#7: Jars of pickle & whisperings of generations
An ode to a condiment of heritage that home is incomplete without
I was going to write about hope or self-care or standing by what’s right this week. Instead, I decided to give you a light, nostalgic piece that’ll give you a few minutes to read something entirely different and hopefully take your mind off goings-on. I hope you’re all hanging in there.
In my Mangalore-meets-Madikeri home in the ever-unifying Bangalore, few things come more heavily laden with nostalgic baggage than the beloved pickle jar — the uppinakai barani, as we call it.
In most homes, tantalisingly marinated citrus, fruits, even seafood, are filled into earthenware pots. But my home is more familiar with an assortment of glass jars saved from a tragic end in the recycling bin by my "all things have multiple lives" mother. This legacy stems from her years in the kitchen of our Nigeria home, bottling preserves in haphazard jars salvaged from a post-olive, post-honey, or post-jam fridge cleanse. We've since moved back, and now have access to the quintessential pickle barani, yet the makeshift make-do became a tradition.
It's pretty well-known that Indians top many dishes with a spoonful of pickle to seal the deal. But what the poor replicas of Indian food overseas fail to get right is that our pickles aren't like hot jalapeños and cucumbers enveloped in brine. No, our pickles are a hot mess of fiery spice, citrus tang and surprising pops of sweet and sour. It makes both your eyes and mouth water, albeit for opposing reasons.
There's a pickle for everyone under the sun. The ones on the straight path choose the quintessential mixed pickle. Those who want a party on their tongue reach for lemon or wild mango. The hedonistic take to the crunchy bamboo shoots version. Those YOLO folks with not a care for their life or the wellbeing of their intestines try Bhoot Jolokia — which, incidentally, is 400 times hotter than your garden-variety Tabasco sauce.

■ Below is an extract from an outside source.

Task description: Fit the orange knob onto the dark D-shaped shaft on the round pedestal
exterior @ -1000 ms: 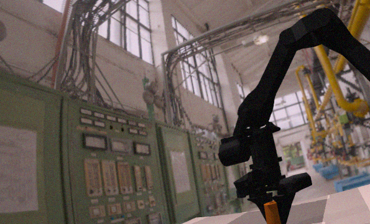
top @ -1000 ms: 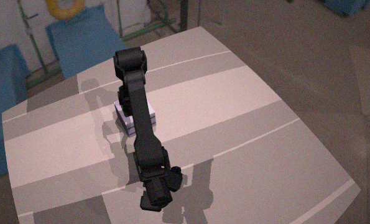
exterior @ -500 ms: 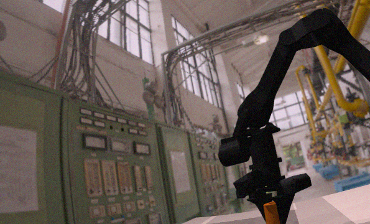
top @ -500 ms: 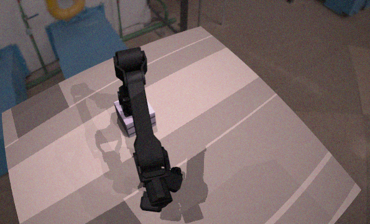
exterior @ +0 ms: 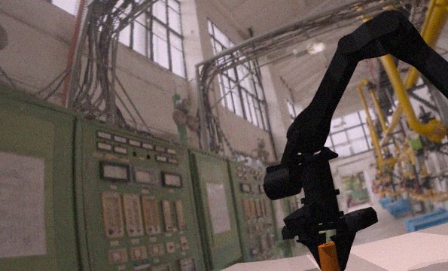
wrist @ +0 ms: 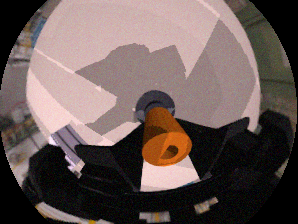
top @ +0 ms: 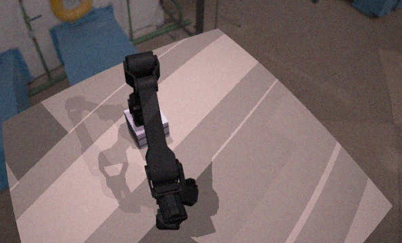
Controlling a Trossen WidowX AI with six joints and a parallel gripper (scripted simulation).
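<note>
My gripper tip is now 2 cm below the orange knob. Also, from my gripper tip: round pedestal: 4 cm below.
</note>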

The draw of pickle for me isn't necessarily the pickle itself, surprisingly — it's the nostalgia-laden process.
On a pickling day (there isn't a fixed one because my mother is a puppet of her whims and fancies), the entire kitchen is cleared of humans and dogs in quite the same way as the pots and the pans being pushed away. The already gleaming black granite counter is wiped down twice over to get rid of any droplets of water (which, I'll have you know, is your worst enemy while pickling). A mask is brought out and donned so no bacteria interfere with the process; spoons and necessary bowls are also rubbed down and dried.
Then the star of the show is brought out. One one day, it's a collection of quartered and refrigerated lemons that I contributed to, one at a time, after making my morning hot lemon water. One another day, it's a handful of smooth and impossibly round nellikai (amla, or Indian gooseberry) to be tossed whole into the spice mix. Somedays there's a wildcard entry — Mangalore cucumber, perhaps, or the looks-like-ginger-but-smells-like-mango nela maavu (also called kukku shunti, depending on who you ask). The star ingredient defines the outcome; lemon and wild mango equate my grandmother's pickle as strange additions indicate an experimental recipe.
While the main ingredient is prepped, the spices are loaded onto a pan for frying. A quick glance will show you red chilli, mustard, salt, cumin seeds, coriander seeds. The rest is lost behind the tears in your smarting eyes. First, the aroma fills the air, then the spice — and a series of coughs and sneezing emerge from different currently occupied parts of the house. Once reactions subside (supported a great deal by the aforementioned mask), the fried mixture is ground into a smooth powder; adding oil creates the paste that is then smeared over the star ingredient and transferred into the barani.
At least, that's the process my mother tells me today. Tomorrow, who knows? You'd think that such an intense, culturally significant facet of our South Indian culture would have a blow-by-blow recipe to follow, perhaps written on ageing scrolls and passed on through generations. Passed on it is, but just the premise — the rest of it is just, as I've heard so many times, "a little of this, a little of that and your tastebuds will show you the way". To be fair, that's quite how I'd like to go about life, too.
As I write this, I can see from the corner of my eye an array of jars big and small, each with the lids tightly screwed on over a sheet of thick plastic, so air doesn't get in. Inside the jars, it's a whole world — of fermentation, marination, a delicate dance of flavours. Of spices and acids and fibres doing what nature intended them to do while we sit watching, fascinated.
And to ward off the temptation of cracking open a jar, for one glorious spice-and-sour spoonful tempered by the scoldings of my mother, there's a smaller bowl of salted wild mangoes laid out. Like a teaser before the curtain rises.